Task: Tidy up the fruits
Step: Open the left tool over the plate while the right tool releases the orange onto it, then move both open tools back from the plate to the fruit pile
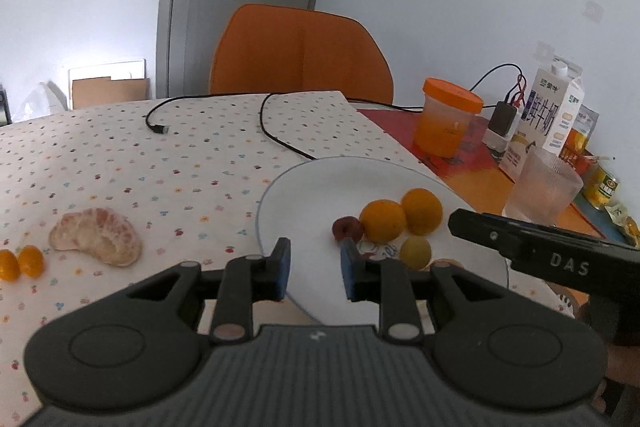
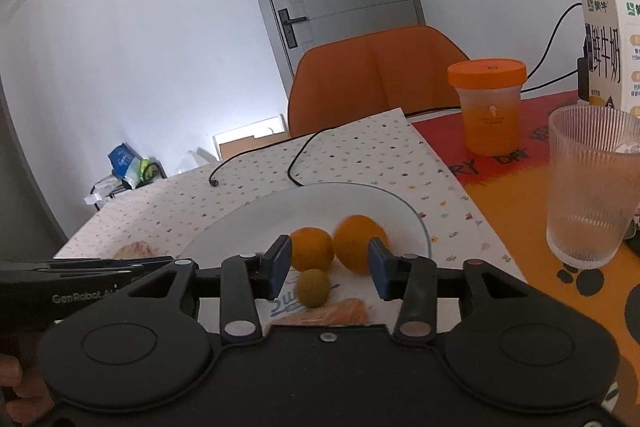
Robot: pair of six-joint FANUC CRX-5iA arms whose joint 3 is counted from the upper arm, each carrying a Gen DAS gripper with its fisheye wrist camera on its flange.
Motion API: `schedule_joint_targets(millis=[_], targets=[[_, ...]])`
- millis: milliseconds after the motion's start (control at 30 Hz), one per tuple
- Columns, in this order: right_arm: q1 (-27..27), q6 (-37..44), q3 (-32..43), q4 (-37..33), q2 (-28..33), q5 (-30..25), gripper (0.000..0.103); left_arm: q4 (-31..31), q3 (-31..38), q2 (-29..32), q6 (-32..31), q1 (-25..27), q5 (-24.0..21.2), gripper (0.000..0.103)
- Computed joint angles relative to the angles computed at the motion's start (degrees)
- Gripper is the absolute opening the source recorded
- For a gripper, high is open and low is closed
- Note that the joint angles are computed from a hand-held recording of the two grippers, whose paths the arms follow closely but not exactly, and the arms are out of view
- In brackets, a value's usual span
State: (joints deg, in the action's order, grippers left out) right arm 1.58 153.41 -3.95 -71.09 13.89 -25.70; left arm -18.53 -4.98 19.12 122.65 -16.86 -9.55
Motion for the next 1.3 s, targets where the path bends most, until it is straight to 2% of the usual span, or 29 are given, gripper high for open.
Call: schedule_joint_targets(millis=[100,200,333,467,533,600,667,733,933,1067,1300], targets=[[-0.47,1.63,-0.30,-1.53,-0.40,-1.39,0.044,-2.59,-0.35,-1.10,3.12,0.07,-0.82,0.027],[-0.78,3.36,-0.55,-3.02,-0.74,-2.76,0.050,-5.18,-0.47,-1.98,5.48,0.16,-2.64,0.033],[-1.40,6.14,-0.64,-5.63,-0.66,-5.02,0.056,-10.16,-0.13,-2.86,11.25,0.21,-4.92,0.039],[-1.10,6.90,-0.57,-6.49,-0.79,-5.88,0.058,-16.53,-0.25,-4.06,18.90,0.12,-6.07,0.051],[-0.98,8.33,-0.79,-7.59,-1.01,-6.14,0.066,-19.91,-0.10,-4.65,22.65,-0.24,-7.20,0.053],[-0.17,7.97,-0.72,-6.84,-1.20,-5.97,0.067,-22.32,-0.29,-5.45,25.78,-0.35,-8.16,0.056],[0.82,6.96,-0.48,-5.64,-1.35,-5.78,0.068,-26.46,-0.99,-6.62,31.20,-0.76,-8.56,0.067],[1.73,6.37,-0.60,-4.82,-1.78,-5.44,0.073,-29.70,-1.66,-7.56,35.09,-1.21,-9.17,0.074],[3.93,6.87,-0.76,-4.74,-2.42,-5.17,0.082,-31.63,-3.86,-10.07,37.05,-0.53,-10.68,0.078],[6.01,5.55,-0.74,-3.02,-2.38,-5.19,0.085,-35.87,-5.50,-11.93,42.78,-0.91,-12.32,0.084],[8.51,3.42,-1.27,-0.86,-3.05,-5.13,0.091,-36.29,-9.11,-15.36,45.17,0.32,-13.65,0.085]])
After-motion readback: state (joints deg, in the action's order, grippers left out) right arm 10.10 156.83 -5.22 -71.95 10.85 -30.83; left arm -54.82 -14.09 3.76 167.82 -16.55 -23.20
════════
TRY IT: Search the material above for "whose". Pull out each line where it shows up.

EXPECTED ANSWER:
Robot: pair of six-joint FANUC CRX-5iA arms whose joint 3 is counted from the upper arm, each carrying a Gen DAS gripper with its fisheye wrist camera on its flange.
- Note that the joint angles are computed from a hand-held recording of the two grippers, whose paths the arms follow closely but not exactly, and the arms are out of view

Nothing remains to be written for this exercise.